SoteDiffusion V2 is a specialized anime-focused image generation model that builds upon the Würstchen V3/Stable Cascade architecture. The model was trained using full FP32 precision and MAE Loss on a robust dataset of 12 million text-image pairs, utilizing 8 H100 80GB SXM5 GPUs. This implementation represents a significant advancement in anime-style image generation, incorporating both WD tags and natural language captions.
Implementation Details
The model employs a three-stage architecture (Stage A, B, and C) with specific optimizations for anime image generation. It uses sophisticated prompt encoding techniques and supports multiple deployment platforms including ComfyUI, SD.Next, and Diffusers.
- Stage C uses DPMPP 2M sampler with 28 steps and 6.0 CFG
- Stage B employs LCM with Exponential scheduler, 14 steps and 1.0 CFG
- Supports various resolutions (multiples of 128)

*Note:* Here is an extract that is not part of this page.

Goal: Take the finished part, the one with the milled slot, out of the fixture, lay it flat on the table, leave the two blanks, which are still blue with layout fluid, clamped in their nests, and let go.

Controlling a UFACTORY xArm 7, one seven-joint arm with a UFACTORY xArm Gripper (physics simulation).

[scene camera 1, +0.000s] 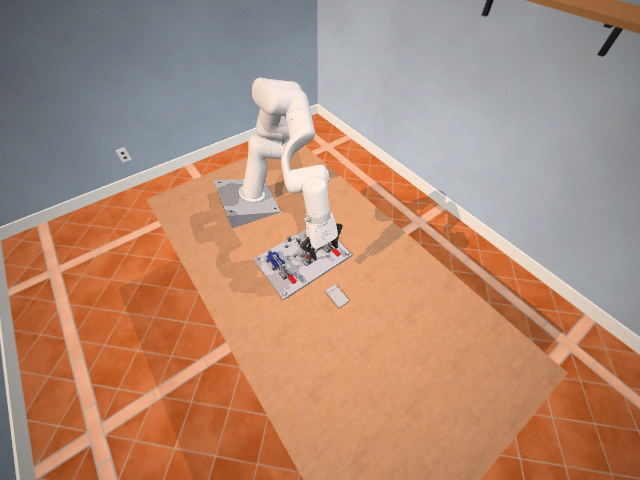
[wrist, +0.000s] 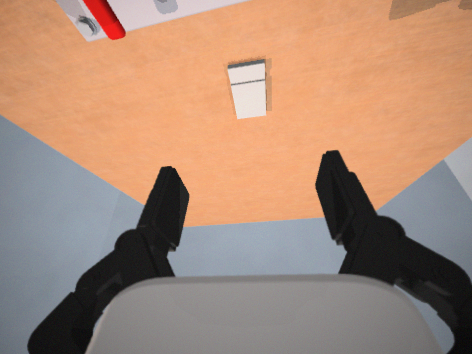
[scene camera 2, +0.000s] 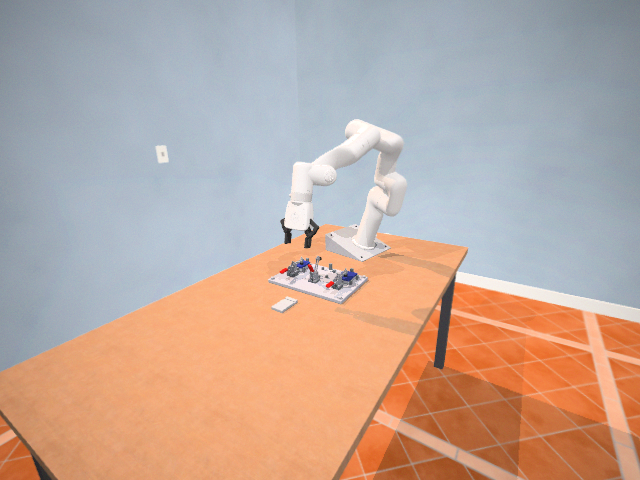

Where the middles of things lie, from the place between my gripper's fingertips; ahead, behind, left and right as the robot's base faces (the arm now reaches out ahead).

- Implements advanced aesthetic and quality tag systems
Core Capabilities
- High-quality anime image generation with detailed character features
- Support for long prompts with sophisticated encoding
- Multiple quality levels and aesthetic scoring system
- Specialized handling of anime-specific attributes and style elements
Frequently Asked Questions
Q: What makes this model unique?
The model combines advanced Würstchen V3 architecture with specialized anime training, using a sophisticated tag system and full FP32 precision training. It includes a comprehensive aesthetic scoring system and quality classification.
Q: What are the recommended use cases?
The model excels at generating high-quality anime illustrations, particularly character-focused images. It's best suited for anime-style artwork and illustrations, though it may require "realistic" in negative prompts to avoid realistic renderings.